Python Forum
Trying to scrape data from HTML with no identifiers - Printable Version

+- Python Forum (https://python-forum.io)
+-- Forum: Python Coding (https://python-forum.io/forum-7.html)
+--- Forum: Web Scraping & Web Development (https://python-forum.io/forum-13.html)
+--- Thread: Trying to scrape data from HTML with no identifiers (/thread-41219.html)



Trying to scrape data from HTML with no identifiers - pythonpaul32 - Nov-29-2023

I am using selenium and beautifulsoup and trying to scrape data from an html structure like this

Output:
<h2>Education</h2> Entry1 <br> Entry2 <h2>Employment
I cannot figure out how to scrape everything under the Education section. The HTML is causing problems for me. I've tried a ton of different things, but nothing seems to get the data consistently. Does anyone have any idea how I can get around the HTML.

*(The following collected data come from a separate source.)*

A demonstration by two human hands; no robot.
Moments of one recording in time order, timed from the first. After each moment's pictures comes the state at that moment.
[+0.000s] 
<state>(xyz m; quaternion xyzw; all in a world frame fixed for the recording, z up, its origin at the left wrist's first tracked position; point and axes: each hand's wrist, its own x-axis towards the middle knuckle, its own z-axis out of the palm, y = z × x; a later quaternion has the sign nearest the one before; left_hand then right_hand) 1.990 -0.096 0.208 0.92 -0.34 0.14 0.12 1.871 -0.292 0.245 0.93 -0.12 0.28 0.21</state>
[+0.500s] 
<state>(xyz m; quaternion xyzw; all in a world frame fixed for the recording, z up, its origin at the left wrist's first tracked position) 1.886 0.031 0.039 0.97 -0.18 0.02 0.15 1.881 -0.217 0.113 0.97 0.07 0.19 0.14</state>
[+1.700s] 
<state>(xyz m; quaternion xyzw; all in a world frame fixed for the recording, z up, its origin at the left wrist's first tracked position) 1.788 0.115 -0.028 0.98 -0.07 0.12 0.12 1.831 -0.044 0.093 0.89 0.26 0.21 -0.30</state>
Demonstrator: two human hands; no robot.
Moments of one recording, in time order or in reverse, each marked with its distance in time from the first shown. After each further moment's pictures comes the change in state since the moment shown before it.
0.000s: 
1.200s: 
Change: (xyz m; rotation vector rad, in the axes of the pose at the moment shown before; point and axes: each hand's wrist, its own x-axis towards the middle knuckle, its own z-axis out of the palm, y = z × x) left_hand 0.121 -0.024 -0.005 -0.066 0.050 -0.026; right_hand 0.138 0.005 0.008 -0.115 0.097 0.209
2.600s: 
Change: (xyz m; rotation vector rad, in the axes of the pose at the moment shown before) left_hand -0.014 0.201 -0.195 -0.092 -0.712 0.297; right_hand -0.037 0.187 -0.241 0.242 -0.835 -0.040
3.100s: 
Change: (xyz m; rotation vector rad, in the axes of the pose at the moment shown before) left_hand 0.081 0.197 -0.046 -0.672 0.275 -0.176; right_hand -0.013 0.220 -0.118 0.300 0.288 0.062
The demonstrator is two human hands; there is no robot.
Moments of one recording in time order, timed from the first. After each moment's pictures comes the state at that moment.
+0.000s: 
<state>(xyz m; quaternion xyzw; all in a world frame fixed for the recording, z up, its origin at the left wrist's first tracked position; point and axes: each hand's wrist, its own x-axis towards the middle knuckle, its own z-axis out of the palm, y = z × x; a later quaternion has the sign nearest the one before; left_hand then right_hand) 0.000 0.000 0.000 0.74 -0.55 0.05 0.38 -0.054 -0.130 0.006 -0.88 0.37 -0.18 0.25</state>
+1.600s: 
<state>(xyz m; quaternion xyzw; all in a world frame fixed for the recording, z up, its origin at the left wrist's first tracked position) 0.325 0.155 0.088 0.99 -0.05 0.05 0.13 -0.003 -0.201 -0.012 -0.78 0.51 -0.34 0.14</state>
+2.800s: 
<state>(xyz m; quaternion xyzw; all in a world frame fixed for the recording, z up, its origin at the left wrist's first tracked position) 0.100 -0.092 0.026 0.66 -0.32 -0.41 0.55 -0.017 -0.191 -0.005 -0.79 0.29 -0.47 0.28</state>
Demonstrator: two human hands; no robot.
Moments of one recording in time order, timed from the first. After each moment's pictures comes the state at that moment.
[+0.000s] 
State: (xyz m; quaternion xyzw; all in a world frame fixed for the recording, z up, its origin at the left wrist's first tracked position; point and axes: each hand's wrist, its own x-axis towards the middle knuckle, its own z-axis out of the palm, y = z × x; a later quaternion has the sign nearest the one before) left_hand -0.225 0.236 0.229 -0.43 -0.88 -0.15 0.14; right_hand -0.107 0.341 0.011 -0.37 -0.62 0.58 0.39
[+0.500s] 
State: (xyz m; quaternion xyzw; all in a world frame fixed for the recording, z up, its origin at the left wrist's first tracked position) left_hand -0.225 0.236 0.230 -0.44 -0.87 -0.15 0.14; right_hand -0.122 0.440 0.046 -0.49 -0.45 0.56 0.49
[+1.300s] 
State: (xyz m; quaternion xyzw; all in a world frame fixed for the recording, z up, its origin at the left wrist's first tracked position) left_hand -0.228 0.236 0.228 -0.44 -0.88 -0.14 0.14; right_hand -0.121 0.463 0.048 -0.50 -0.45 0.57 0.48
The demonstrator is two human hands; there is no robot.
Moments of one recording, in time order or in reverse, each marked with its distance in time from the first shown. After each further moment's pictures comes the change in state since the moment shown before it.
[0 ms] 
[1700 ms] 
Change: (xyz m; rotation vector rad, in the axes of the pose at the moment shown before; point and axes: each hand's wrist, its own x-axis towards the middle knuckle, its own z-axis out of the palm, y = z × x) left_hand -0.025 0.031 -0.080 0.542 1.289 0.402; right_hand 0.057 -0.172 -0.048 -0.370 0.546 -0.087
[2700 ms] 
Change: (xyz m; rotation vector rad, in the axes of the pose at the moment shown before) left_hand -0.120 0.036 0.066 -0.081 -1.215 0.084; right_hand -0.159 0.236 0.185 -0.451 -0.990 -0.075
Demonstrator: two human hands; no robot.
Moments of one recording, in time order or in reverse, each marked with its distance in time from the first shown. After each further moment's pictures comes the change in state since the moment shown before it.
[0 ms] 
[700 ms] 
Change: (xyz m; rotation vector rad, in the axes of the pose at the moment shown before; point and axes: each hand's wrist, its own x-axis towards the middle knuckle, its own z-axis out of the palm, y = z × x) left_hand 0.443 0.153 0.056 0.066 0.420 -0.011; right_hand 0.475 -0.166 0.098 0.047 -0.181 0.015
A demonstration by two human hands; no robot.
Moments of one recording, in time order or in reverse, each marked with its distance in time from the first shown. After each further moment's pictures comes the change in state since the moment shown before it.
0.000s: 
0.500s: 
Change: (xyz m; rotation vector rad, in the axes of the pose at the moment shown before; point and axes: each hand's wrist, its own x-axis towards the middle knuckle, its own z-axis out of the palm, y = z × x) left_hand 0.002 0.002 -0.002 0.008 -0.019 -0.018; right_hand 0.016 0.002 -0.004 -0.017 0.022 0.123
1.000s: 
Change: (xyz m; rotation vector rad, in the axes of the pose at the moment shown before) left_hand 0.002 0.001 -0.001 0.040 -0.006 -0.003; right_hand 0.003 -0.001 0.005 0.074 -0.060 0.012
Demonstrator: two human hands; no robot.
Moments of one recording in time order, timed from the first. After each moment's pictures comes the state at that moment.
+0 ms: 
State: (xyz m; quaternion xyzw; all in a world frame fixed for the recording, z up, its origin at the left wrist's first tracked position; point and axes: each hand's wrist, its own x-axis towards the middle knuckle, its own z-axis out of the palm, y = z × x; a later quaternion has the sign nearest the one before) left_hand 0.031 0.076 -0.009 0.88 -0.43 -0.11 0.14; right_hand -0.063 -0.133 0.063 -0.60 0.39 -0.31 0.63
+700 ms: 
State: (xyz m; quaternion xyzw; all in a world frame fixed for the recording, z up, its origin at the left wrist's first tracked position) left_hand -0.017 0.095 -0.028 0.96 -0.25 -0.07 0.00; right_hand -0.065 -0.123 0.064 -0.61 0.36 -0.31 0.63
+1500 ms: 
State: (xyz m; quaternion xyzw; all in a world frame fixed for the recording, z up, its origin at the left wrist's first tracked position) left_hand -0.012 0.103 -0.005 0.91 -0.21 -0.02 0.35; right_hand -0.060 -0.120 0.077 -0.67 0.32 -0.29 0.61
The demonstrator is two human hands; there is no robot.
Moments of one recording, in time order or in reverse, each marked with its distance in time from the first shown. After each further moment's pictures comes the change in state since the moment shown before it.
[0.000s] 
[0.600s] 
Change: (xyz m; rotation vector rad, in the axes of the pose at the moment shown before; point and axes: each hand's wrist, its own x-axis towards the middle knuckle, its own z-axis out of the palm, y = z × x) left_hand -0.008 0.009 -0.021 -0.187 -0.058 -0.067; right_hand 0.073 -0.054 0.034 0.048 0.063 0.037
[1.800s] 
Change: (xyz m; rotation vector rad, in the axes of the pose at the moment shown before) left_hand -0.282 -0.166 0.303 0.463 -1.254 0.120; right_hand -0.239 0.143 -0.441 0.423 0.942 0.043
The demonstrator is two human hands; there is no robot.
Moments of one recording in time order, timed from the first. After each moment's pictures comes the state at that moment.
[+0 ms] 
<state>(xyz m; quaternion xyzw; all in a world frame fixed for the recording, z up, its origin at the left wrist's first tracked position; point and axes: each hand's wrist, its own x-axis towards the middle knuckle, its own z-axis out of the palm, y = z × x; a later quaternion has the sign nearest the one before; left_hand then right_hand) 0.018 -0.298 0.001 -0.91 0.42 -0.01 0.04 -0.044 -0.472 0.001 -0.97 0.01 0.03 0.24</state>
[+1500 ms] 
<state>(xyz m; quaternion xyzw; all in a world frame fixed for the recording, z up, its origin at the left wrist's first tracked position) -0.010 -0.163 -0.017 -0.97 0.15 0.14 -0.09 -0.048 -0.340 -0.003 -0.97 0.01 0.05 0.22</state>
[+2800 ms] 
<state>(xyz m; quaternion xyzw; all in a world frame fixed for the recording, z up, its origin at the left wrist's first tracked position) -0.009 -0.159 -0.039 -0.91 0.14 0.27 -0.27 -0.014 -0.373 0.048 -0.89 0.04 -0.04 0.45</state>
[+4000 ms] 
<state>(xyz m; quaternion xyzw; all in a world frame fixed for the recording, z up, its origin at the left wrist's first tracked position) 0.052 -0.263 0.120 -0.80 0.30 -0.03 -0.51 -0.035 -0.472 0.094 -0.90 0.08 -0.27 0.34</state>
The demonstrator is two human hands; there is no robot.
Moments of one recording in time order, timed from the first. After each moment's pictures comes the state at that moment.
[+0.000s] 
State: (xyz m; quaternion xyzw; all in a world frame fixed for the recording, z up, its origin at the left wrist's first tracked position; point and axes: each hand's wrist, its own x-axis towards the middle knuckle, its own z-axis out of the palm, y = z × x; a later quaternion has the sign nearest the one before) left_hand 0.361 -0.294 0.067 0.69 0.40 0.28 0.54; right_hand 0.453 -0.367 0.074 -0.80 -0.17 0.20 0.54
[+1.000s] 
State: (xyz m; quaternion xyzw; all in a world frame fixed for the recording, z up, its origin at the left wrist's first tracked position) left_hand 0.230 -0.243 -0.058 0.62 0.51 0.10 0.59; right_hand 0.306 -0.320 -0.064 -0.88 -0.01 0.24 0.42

RE: Trying to scrape data from HTML with no identifiers - snippsat - Nov-29-2023

The HTML do not show content of tag over,which have to parse to get Entry1 and Entry2.
Iterates over the contents of the div element and checks if each content is a NavigableString which mean text nodes,
so we don't get content of h2 tag.
from bs4 import BeautifulSoup, NavigableString

html = '''\
<html>
<head>
  <title>Page Title</title>
</head>
<body>
  <div class="something">
    <h2>Education</h2>
    Entry1
    <br>
    Entry2
    <h2>Employment
  </div>
</body>
</html>'''

soup = BeautifulSoup(html, 'lxml')
div = soup.find('div', class_='something')
entries = []
for content in div:
    if isinstance(content, NavigableString) and content.strip():
        entries.append(content.strip())

print(entries)
Output:
['Entry1', 'Entry2']
The HTML is not so good written so it harder to parse,would be better like eg this.
<div class="something">
    <h2>Education</h2>
    <ul>
      <li>Entry1</li>
      <li>Entry2</li>
    </ul>
    <h2>Employment</h2
</div>



RE: Trying to scrape data from HTML with no identifiers - pythonpaul32 - Dec-02-2023

Thank you. Yes, the HTML is not good. It is a pain, so I had to come up with other solutions.